9. A double-clad optical fiber according to claim 8, in which the stress field portions consist of a plurality of stress rods.

10. A double-clad optical fiber according to claim 8, in which the stress field portions consist of a plurality of bow tie type elements.

11. A double-clad optical fiber according to claim 1, in which the core member has a dual core structure with an inner core portion and an outer core portion surrounding the inner core portion.

12. A double-clad optical fiber according to claim 11, in which the inner core portion is undoped and the outer core portion is doped with rare earth elements.

13. A double-clad optical fiber according to claim 11, in which the outer core portion is undoped and the inner core portion is doped with rare earth elements.

14. A double-clad optical fiber according to claim 12, in which the outer core portion is photosensitive and a Bragg grating is inscribed thereon.

15. A double-clad optical fiber according to claim 1, in which the inner cladding member is made of pure silica or doped silica and has a lower index of refraction than the core member.

16. A double-clad optical fiber according to claim 15, in which the outer cladding is made of a polymer material and has a lower index of refraction than the inner cladding member.

17. A double-clad optical fiber comprising:

(a) a core member made of silica doped with at least one rare earth element providing an optical gain;

(b) an inner cladding member surrounding the core member and having an index of refraction lower than that of the core member, said inner cladding member also having a pentagonal or heptagonal cross-section; and

(c) an outer cladding surrounding the inner cladding member, said outer cladding being made of a polymer material and having an index of refraction lower than that of the inner cladding member.

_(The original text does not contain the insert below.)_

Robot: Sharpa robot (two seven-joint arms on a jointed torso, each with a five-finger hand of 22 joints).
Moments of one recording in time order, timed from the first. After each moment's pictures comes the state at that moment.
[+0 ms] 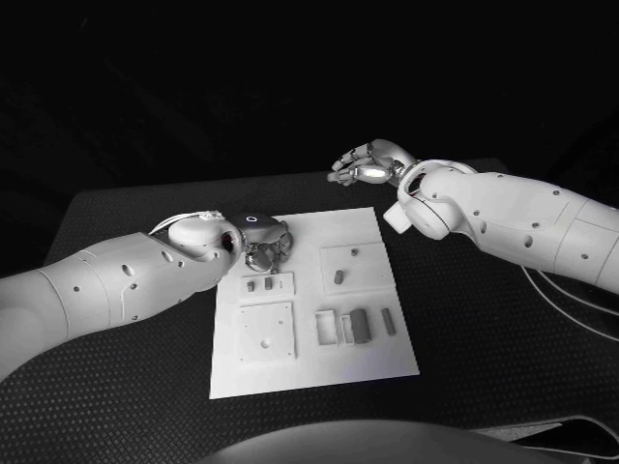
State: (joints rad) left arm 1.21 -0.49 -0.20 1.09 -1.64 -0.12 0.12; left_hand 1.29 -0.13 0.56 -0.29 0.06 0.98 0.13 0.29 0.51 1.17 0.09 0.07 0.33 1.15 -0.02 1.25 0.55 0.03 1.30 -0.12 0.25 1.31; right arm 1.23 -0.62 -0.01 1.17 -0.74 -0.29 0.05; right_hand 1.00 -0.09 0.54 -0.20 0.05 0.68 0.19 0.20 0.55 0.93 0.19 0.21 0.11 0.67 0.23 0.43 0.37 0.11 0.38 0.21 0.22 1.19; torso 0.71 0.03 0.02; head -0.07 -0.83
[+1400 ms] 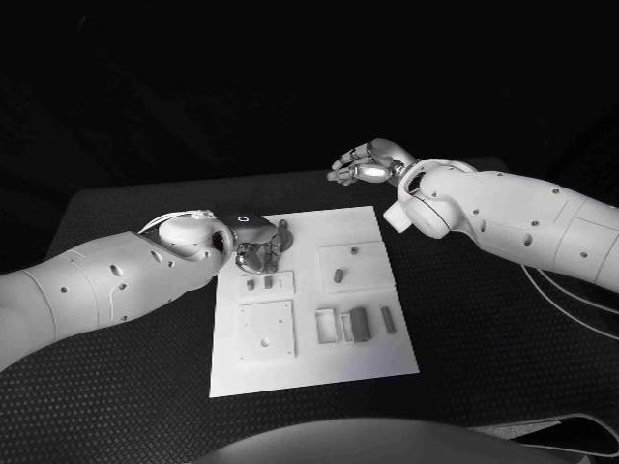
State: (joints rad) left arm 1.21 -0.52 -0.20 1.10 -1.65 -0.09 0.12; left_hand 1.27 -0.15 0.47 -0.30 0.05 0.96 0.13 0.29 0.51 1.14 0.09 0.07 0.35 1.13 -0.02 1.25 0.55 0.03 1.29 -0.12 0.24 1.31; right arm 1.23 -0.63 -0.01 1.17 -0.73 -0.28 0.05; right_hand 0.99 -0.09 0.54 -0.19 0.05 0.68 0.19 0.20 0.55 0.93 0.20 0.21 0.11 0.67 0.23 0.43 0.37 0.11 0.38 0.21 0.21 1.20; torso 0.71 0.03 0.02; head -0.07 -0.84
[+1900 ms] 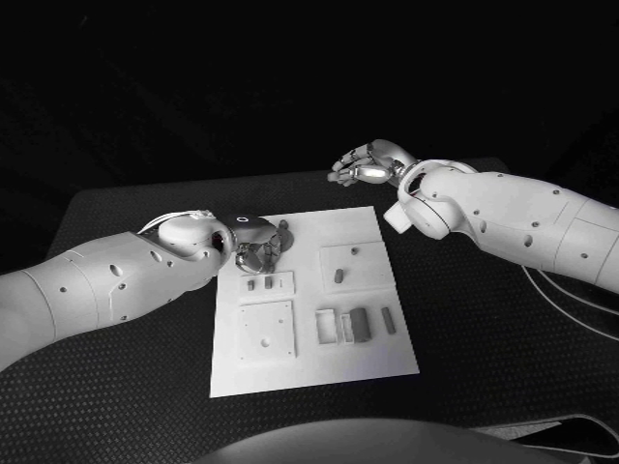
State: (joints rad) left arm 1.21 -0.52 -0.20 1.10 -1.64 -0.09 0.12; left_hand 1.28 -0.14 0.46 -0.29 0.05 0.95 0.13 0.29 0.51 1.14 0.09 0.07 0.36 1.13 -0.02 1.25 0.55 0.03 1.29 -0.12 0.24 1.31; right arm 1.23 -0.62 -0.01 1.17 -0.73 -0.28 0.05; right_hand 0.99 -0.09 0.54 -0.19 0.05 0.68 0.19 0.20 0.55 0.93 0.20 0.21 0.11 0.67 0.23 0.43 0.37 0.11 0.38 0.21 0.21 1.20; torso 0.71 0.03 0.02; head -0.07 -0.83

18. A double-clad optical fiber according to claim 17, in which the core member is located at the center or off-center of the fiber.

19. A double-clad optical fiber according to claim 17, in which the core member has a dual structure with an inner core portion and an outer core portion surrounding the inner core portion.

20. A double-clad optical fiber according to claim 17, further comprising stress field portions within the inner cladding.